Each line below should be quoted exactly, please.

DATA PROVIDED:
++++++++

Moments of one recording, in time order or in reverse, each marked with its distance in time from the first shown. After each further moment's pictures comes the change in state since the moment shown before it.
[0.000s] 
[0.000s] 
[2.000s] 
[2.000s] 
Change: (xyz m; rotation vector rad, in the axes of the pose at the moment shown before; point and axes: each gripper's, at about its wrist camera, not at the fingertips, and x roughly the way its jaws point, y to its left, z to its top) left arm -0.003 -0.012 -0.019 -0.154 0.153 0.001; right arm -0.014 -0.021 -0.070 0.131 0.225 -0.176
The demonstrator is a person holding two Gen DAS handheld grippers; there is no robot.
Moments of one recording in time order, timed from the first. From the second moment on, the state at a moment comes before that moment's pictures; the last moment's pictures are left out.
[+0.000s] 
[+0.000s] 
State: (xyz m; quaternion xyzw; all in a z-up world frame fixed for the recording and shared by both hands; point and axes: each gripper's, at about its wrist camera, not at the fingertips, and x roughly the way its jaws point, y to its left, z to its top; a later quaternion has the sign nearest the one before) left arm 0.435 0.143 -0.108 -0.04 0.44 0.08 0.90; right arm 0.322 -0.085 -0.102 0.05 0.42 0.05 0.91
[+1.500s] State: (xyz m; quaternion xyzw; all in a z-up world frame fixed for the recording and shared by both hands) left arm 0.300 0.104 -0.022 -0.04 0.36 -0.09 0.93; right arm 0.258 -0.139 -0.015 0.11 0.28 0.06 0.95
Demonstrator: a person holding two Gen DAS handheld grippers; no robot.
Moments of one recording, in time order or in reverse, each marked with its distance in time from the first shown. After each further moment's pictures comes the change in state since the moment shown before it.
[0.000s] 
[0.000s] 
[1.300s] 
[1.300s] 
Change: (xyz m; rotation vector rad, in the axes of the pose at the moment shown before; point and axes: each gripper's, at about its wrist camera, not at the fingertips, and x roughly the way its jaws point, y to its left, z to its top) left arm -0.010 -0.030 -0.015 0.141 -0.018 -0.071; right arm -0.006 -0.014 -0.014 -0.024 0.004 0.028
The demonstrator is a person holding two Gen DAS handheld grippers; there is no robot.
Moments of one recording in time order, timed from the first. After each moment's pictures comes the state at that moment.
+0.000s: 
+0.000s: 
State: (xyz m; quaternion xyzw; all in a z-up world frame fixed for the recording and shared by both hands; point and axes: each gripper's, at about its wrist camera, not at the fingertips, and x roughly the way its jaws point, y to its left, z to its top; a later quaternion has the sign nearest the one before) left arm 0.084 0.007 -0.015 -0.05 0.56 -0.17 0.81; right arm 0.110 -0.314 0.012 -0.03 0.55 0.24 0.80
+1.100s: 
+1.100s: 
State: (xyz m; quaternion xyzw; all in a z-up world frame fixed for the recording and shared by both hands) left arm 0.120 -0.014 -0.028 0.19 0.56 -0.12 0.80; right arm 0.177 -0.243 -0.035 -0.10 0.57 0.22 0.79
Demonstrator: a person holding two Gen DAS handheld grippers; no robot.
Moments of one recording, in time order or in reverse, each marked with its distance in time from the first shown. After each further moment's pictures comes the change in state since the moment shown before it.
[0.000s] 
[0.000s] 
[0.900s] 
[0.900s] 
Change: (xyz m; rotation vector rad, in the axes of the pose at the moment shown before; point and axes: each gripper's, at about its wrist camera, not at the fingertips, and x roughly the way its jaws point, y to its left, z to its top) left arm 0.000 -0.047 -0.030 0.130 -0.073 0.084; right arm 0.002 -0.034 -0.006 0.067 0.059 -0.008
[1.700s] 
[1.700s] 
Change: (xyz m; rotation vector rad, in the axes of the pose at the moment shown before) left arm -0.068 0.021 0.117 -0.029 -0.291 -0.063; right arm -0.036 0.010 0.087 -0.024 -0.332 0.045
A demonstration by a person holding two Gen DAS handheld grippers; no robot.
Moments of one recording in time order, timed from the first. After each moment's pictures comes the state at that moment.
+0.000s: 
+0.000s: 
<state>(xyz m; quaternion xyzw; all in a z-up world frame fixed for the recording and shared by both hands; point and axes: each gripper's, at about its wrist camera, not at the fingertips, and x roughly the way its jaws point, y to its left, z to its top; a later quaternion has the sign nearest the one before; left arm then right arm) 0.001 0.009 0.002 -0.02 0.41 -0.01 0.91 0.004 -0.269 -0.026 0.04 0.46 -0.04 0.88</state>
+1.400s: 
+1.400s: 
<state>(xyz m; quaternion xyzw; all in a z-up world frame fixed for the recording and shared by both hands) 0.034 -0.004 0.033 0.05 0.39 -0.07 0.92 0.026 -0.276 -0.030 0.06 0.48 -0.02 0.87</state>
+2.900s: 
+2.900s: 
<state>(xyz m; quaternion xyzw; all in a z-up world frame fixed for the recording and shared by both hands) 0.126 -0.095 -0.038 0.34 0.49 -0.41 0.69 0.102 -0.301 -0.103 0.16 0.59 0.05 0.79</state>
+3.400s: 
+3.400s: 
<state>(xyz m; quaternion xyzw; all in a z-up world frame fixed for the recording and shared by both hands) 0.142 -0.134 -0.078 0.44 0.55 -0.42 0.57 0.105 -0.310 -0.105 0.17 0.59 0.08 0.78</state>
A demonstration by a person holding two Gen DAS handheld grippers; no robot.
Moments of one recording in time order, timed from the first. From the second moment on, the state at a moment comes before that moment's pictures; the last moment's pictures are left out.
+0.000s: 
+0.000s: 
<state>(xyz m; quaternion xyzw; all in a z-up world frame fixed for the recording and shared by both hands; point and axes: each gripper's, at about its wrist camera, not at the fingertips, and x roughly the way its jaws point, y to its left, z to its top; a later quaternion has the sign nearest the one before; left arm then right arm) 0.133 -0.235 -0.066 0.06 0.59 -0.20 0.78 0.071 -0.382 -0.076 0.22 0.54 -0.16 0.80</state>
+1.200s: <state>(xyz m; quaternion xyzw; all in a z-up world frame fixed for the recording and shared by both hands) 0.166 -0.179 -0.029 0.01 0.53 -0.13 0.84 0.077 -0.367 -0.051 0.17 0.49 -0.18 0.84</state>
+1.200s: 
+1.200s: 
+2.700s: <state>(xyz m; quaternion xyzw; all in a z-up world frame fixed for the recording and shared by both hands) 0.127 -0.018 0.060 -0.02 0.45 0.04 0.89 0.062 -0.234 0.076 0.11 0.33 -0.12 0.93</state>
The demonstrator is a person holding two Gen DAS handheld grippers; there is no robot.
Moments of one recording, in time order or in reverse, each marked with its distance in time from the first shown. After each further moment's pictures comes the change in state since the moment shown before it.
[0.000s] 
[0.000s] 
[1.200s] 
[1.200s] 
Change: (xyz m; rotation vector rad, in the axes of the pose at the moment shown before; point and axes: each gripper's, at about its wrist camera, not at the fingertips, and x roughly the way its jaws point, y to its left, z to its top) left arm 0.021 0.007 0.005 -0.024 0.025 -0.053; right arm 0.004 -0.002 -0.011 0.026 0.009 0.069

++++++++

EXERCISE OUTPUT:
Moments of one recording, in time order or in reverse, each marked with its distance in time from the first shown. After each further moment's pictures comes the change in state since the moment shown before it.
[0.000s] 
[0.000s] 
[2.000s] 
[2.000s] 
Change: (xyz m; rotation vector rad, in the axes of the pose at the moment shown before; point and axes: each gripper's, at about its wrist camera, not at the fingertips, and x roughly the way its jaws point, y to its left, z to its top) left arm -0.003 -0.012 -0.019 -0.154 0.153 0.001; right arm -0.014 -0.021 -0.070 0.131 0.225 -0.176
The demonstrator is a person holding two Gen DAS handheld grippers; there is no robot.
Moments of one recording in time order, timed from the first. From the second moment on, the state at a moment comes before that moment's pictures; the last moment's pictures are left out.
[+0.000s] 
[+0.000s] 
State: (xyz m; quaternion xyzw; all in a z-up world frame fixed for the recording and shared by both hands; point and axes: each gripper's, at about its wrist camera, not at the fingertips, and x roughly the way its jaws point, y to its left, z to its top; a later quaternion has the sign nearest the one before) left arm 0.435 0.143 -0.108 -0.04 0.44 0.08 0.90; right arm 0.322 -0.085 -0.102 0.05 0.42 0.05 0.91
[+1.500s] State: (xyz m; quaternion xyzw; all in a z-up world frame fixed for the recording and shared by both hands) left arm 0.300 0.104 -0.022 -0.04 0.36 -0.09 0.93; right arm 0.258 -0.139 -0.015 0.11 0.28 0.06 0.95
Demonstrator: a person holding two Gen DAS handheld grippers; no robot.
Moments of one recording, in time order or in reverse, each marked with its distance in time from the first shown. After each further moment's pictures comes the change in state since the moment shown before it.
[0.000s] 
[0.000s] 
[1.300s] 
[1.300s] 
Change: (xyz m; rotation vector rad, in the axes of the pose at the moment shown before; point and axes: each gripper's, at about its wrist camera, not at the fingertips, and x roughly the way its jaws point, y to its left, z to its top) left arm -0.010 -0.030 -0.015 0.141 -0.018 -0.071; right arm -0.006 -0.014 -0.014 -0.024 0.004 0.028
The demonstrator is a person holding two Gen DAS handheld grippers; there is no robot.
Moments of one recording in time order, timed from the first. After each moment's pictures comes the state at that moment.
+0.000s: 
+0.000s: 
State: (xyz m; quaternion xyzw; all in a z-up world frame fixed for the recording and shared by both hands; point and axes: each gripper's, at about its wrist camera, not at the fingertips, and x roughly the way its jaws point, y to its left, z to its top; a later quaternion has the sign nearest the one before) left arm 0.084 0.007 -0.015 -0.05 0.56 -0.17 0.81; right arm 0.110 -0.314 0.012 -0.03 0.55 0.24 0.80
+1.100s: 
+1.100s: 
State: (xyz m; quaternion xyzw; all in a z-up world frame fixed for the recording and shared by both hands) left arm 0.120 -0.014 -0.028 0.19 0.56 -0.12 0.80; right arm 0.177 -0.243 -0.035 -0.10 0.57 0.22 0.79
Demonstrator: a person holding two Gen DAS handheld grippers; no robot.
Moments of one recording, in time order or in reverse, each marked with its distance in time from the first shown. After each further moment's pictures comes the change in state since the moment shown before it.
[0.000s] 
[0.000s] 
[0.900s] 
[0.900s] 
Change: (xyz m; rotation vector rad, in the axes of the pose at the moment shown before; point and axes: each gripper's, at about its wrist camera, not at the fingertips, and x roughly the way its jaws point, y to its left, z to its top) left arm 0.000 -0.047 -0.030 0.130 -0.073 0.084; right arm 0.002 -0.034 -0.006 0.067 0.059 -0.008
[1.700s] 
[1.700s] 
Change: (xyz m; rotation vector rad, in the axes of the pose at the moment shown before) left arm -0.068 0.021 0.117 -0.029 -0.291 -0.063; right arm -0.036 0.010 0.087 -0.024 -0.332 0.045
A demonstration by a person holding two Gen DAS handheld grippers; no robot.
Moments of one recording in time order, timed from the first. After each moment's pictures comes the state at that moment.
+0.000s: 
+0.000s: 
<state>(xyz m; quaternion xyzw; all in a z-up world frame fixed for the recording and shared by both hands; point and axes: each gripper's, at about its wrist camera, not at the fingertips, and x roughly the way its jaws point, y to its left, z to its top; a later quaternion has the sign nearest the one before; left arm then right arm) 0.001 0.009 0.002 -0.02 0.41 -0.01 0.91 0.004 -0.269 -0.026 0.04 0.46 -0.04 0.88</state>
+1.400s: 
+1.400s: 
<state>(xyz m; quaternion xyzw; all in a z-up world frame fixed for the recording and shared by both hands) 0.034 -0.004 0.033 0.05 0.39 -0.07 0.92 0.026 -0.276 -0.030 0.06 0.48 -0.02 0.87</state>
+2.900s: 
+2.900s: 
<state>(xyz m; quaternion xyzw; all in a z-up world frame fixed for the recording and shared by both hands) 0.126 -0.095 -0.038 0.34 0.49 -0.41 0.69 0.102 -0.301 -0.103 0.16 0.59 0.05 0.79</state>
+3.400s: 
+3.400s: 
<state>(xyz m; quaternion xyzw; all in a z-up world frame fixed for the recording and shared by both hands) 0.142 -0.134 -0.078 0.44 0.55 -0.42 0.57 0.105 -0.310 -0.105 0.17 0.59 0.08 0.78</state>
A demonstration by a person holding two Gen DAS handheld grippers; no robot.
Moments of one recording in time order, timed from the first. From the second moment on, the state at a moment comes before that moment's pictures; the last moment's pictures are left out.
+0.000s: 
+0.000s: 
<state>(xyz m; quaternion xyzw; all in a z-up world frame fixed for the recording and shared by both hands; point and axes: each gripper's, at about its wrist camera, not at the fingertips, and x roughly the way its jaws point, y to its left, z to its top; a later quaternion has the sign nearest the one before; left arm then right arm) 0.133 -0.235 -0.066 0.06 0.59 -0.20 0.78 0.071 -0.382 -0.076 0.22 0.54 -0.16 0.80</state>
+1.200s: <state>(xyz m; quaternion xyzw; all in a z-up world frame fixed for the recording and shared by both hands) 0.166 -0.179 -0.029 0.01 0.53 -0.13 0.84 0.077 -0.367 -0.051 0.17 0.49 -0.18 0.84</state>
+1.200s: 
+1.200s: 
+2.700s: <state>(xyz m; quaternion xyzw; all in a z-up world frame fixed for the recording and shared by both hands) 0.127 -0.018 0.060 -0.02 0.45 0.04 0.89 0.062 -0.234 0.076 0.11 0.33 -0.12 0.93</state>
The demonstrator is a person holding two Gen DAS handheld grippers; there is no robot.
Moments of one recording, in time order or in reverse, each marked with its distance in time from the first shown. After each further moment's pictures comes the change in state since the moment shown before it.
[0.000s] 
[0.000s] 
[1.200s] 
[1.200s] 
Change: (xyz m; rotation vector rad, in the axes of the pose at the moment shown before; point and axes: each gripper's, at about its wrist camera, not at the fingertips, and x roughly the way its jaws point, y to its left, z to its top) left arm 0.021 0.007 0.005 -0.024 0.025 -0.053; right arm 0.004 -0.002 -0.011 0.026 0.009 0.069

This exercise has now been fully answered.